UN: Somalia at 'dire crossroads'
2008-07-18 13:15
London - Attacks on aid workers in Somalia and disruptions to food shipments are threatening the lives of millions of starving Somalis, the United Nations' food agency has warned.
The war-torn Horn of Africa country risked all-out famine if the threats continued, said Peter Goossens, the World Food Programme (WFP)'s country director for Somalia.
"Somalia is at a dire crossroads," he told a London news conference.
"If sufficient food and other humanitarian assistance cannot be scaled up in the coming months, parts of the country could well be in the grips of disaster similar to the 1992-1993 famine," after hundreds of thousands died, he added.
Earlier this week, the UN issued fresh protests after gunmen killed a transport agent working for the WFP in Somalia, where millions of people were on the brink of starvation.
The man, who was shot in southern Somalia on Sunday, was the fifth WFP-contracted worker and the twelfth aid worker overall to be killed this year in the African nation.
90% of food arrives in Somalia
Goossens warned that worsening security was hindering land and sea deliveries of food, noting that the WFP had appealed to foreign governments to provide naval escorts to protect WFP food ships against piracy.
French, Danish and Dutch naval escorts had proved invaluable over the last eight months, he said, lamenting that the UN agency had received no commitments for further escorts beyond June.

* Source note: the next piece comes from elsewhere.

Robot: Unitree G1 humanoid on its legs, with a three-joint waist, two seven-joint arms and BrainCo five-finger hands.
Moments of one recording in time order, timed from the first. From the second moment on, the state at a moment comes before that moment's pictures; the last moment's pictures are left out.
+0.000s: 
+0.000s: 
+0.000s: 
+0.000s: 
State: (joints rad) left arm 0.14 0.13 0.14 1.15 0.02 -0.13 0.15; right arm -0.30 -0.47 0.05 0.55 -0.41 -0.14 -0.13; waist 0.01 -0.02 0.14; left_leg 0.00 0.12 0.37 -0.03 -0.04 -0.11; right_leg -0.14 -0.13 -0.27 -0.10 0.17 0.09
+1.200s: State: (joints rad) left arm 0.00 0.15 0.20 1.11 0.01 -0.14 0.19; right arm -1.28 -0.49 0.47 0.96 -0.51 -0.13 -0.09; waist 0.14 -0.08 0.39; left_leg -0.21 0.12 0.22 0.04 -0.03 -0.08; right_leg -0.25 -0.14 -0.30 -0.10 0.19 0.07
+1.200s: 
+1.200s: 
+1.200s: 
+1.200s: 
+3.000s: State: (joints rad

Some 90% of food aid arrived in Somalia by sea, according to the WFP, which said the overall number of people in need of food assistance was expected to rise to 3.5 million people by December, up from at least 2.6 million now.
UN officials had appealed to the Somali government and Islamist militants fighting for control of the country to spare aid workers, many of whom had been killed or kidnapped in recent months.
Aid groups had scaled down operations in Somalia because of increased insecurity, largely blamed on Islamist militants who had waged a guerrilla war since they were ousted by joint Somali-Ethiopian forces in early 2007.
A desert nation of up to 10 million people, Somalia had been wracked by violence since dictator Mohamed Siad Barre was ousted in 1991, sparking a bloody power struggle.
A ceasefire, which came into force on July 09, a month after it was signed, had repeatedly been violated, the latest being on Tuesday after Islamists attacked a Mogadishu army camp, triggering clashes that claimed four civilians.